◆ EXERCISE BRIEF
Retype, word for word, every line of the records below starting at the one that contains "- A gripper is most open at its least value" and ending at the one that contains "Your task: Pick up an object"; include both of those lines and nothing more.
====== GIVEN INFORMATION ======
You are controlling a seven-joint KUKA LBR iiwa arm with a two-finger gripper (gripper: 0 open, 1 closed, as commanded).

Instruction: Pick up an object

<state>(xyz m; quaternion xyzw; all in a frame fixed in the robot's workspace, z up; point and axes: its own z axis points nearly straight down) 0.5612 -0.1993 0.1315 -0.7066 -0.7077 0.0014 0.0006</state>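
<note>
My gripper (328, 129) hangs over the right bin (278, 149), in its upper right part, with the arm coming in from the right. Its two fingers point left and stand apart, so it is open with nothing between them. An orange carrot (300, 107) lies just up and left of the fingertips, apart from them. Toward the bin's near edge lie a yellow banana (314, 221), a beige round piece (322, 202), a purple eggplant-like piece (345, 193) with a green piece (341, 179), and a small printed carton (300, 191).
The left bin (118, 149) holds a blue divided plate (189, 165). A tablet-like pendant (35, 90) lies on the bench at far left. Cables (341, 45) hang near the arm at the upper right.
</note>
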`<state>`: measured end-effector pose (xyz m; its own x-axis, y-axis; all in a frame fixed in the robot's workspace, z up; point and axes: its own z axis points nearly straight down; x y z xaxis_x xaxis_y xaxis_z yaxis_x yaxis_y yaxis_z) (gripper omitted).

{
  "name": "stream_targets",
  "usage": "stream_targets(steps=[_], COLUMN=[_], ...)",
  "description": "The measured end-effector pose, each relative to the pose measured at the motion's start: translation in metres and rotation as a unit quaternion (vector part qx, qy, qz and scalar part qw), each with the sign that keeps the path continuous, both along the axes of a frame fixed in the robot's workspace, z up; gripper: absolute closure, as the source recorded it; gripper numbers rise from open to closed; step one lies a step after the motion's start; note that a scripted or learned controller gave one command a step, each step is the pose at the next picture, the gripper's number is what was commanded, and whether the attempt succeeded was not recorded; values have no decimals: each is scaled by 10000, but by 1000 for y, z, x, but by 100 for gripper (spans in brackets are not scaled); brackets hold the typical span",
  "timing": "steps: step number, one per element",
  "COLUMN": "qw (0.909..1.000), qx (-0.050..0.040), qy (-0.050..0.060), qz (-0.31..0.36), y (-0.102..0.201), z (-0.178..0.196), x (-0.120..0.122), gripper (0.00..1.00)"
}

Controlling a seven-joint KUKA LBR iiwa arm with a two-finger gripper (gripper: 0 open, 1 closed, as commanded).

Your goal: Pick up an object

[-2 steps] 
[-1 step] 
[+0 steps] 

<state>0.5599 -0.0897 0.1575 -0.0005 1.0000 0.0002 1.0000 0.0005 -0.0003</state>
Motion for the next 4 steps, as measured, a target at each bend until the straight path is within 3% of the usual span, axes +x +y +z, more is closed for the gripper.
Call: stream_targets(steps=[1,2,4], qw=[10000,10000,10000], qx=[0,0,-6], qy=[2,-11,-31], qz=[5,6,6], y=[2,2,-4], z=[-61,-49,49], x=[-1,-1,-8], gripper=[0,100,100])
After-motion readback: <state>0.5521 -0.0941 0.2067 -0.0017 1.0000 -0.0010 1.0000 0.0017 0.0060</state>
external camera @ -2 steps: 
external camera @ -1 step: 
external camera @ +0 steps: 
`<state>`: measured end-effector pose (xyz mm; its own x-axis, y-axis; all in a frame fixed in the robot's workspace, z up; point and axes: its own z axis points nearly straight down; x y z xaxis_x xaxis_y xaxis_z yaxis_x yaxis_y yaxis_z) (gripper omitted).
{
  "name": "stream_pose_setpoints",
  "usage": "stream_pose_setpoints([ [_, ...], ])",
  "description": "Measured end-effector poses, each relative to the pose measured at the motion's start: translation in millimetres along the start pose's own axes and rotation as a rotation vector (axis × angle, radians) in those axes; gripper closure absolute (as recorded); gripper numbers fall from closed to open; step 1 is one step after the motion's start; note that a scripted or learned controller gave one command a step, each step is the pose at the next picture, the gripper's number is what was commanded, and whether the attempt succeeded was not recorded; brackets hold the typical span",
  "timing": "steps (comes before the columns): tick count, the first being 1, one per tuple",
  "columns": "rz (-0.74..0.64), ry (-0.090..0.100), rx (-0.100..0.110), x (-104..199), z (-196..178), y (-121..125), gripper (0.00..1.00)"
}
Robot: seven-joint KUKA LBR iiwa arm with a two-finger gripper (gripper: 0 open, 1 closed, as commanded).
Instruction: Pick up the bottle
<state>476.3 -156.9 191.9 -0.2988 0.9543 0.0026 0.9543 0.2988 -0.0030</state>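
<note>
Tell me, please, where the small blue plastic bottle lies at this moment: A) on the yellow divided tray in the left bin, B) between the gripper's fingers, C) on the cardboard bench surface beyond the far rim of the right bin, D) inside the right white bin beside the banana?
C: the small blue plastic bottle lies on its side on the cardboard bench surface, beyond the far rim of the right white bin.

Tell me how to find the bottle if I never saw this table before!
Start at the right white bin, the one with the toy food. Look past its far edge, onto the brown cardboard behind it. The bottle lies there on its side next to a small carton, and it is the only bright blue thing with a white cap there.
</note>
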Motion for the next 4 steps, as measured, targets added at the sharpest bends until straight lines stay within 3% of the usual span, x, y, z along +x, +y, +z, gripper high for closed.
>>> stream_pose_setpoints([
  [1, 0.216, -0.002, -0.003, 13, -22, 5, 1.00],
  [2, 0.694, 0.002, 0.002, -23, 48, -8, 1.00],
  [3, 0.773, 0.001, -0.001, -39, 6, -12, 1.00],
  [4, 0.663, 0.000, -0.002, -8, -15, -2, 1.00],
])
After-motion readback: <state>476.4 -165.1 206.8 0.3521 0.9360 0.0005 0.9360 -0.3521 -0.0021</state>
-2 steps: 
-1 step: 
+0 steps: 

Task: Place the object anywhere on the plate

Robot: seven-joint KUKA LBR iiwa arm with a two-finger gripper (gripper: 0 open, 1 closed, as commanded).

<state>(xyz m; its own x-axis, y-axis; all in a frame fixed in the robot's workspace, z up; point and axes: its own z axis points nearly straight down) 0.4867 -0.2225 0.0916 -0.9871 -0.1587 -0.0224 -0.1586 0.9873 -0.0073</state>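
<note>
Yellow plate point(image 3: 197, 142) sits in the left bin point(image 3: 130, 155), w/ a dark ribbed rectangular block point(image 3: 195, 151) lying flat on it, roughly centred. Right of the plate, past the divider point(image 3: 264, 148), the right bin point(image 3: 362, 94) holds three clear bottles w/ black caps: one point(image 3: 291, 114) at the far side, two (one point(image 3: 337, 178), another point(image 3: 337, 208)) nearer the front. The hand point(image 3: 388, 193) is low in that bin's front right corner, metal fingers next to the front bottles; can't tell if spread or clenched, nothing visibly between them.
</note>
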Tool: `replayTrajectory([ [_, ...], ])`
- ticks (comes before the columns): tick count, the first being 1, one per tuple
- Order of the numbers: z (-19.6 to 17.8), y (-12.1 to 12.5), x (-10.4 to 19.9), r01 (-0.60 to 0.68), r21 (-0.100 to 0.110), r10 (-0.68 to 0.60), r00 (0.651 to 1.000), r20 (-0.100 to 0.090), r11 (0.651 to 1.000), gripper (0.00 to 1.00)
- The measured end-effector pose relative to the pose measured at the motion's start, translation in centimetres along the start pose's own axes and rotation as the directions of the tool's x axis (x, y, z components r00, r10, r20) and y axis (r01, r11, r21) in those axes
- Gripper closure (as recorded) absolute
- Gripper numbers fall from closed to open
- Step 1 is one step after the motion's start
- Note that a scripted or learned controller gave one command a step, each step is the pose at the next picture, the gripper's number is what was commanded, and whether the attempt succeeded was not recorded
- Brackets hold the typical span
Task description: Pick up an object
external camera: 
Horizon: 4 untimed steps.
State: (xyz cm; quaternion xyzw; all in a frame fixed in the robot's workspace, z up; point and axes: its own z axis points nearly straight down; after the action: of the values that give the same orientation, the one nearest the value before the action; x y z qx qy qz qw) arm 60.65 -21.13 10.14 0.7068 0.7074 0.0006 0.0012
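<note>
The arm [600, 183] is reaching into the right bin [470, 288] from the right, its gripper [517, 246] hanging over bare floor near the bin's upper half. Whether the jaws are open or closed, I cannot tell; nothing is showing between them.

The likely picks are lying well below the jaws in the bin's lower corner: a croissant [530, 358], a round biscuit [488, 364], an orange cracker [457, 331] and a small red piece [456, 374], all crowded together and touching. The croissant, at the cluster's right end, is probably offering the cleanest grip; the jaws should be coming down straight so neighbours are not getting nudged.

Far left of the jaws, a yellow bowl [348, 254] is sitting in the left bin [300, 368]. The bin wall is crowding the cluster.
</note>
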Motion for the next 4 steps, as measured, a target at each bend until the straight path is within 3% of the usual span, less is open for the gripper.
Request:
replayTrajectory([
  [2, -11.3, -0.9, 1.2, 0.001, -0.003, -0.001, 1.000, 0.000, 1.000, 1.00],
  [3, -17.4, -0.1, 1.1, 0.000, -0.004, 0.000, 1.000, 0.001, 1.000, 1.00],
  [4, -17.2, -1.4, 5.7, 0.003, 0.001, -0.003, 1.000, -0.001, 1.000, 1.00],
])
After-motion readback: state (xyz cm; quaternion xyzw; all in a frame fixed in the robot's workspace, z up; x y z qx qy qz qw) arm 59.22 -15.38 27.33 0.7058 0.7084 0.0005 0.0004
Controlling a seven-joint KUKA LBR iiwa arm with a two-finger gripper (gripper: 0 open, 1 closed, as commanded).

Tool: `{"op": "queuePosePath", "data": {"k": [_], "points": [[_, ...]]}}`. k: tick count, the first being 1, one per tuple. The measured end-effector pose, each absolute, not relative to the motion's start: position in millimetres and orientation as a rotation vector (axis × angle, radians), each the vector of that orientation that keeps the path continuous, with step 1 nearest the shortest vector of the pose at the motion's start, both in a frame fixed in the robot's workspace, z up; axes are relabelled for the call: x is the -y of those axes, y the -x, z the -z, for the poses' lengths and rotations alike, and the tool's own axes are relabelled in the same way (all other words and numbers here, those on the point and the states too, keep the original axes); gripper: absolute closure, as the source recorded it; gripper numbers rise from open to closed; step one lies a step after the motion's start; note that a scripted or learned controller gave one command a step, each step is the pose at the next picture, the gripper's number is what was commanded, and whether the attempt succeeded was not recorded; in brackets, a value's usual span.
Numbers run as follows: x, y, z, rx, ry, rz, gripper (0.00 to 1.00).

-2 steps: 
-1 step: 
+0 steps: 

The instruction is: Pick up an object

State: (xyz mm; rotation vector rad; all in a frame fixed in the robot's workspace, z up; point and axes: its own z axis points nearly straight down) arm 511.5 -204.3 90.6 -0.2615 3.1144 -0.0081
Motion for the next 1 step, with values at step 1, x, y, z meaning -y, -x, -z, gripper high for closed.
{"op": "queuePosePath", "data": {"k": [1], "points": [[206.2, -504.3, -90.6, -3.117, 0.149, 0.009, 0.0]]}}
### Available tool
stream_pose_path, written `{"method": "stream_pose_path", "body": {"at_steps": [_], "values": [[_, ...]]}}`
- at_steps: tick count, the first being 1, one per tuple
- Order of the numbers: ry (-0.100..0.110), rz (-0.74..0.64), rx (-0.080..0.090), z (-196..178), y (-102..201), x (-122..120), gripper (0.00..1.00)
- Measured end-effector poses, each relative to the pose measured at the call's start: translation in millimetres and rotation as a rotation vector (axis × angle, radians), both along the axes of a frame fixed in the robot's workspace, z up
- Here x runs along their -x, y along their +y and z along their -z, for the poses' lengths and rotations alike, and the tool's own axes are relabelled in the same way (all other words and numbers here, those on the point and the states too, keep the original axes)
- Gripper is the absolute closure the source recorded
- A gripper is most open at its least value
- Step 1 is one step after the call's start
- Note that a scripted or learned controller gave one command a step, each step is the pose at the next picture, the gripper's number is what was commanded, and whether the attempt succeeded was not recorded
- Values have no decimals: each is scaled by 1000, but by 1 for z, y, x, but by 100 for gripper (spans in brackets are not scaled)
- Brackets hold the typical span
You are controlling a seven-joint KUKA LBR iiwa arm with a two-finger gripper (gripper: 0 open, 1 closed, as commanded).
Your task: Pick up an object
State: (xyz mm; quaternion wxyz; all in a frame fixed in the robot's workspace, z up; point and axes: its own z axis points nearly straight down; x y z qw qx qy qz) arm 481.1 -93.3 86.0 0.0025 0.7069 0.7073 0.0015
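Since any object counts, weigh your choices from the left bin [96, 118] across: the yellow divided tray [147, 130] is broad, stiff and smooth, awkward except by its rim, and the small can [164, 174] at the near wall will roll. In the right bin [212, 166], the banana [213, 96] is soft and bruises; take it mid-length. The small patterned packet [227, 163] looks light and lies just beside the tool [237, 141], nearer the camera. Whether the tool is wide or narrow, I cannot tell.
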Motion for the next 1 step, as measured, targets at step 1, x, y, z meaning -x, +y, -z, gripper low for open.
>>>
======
◆ RESULT
- A gripper is most open at its least value
- Step 1 is one step after the call's start
- Note that a scripted or learned controller gave one command a step, each step is the pose at the next picture, the gripper's number is what was commanded, and whether the attempt succeeded was not recorded
- Values have no decimals: each is scaled by 1000, but by 1 for z, y, x, but by 100 for gripper (spans in brackets are not scaled)
- Brackets hold the typical span
You are controlling a seven-joint KUKA LBR iiwa arm with a two-finger gripper (gripper: 0 open, 1 closed, as commanded).
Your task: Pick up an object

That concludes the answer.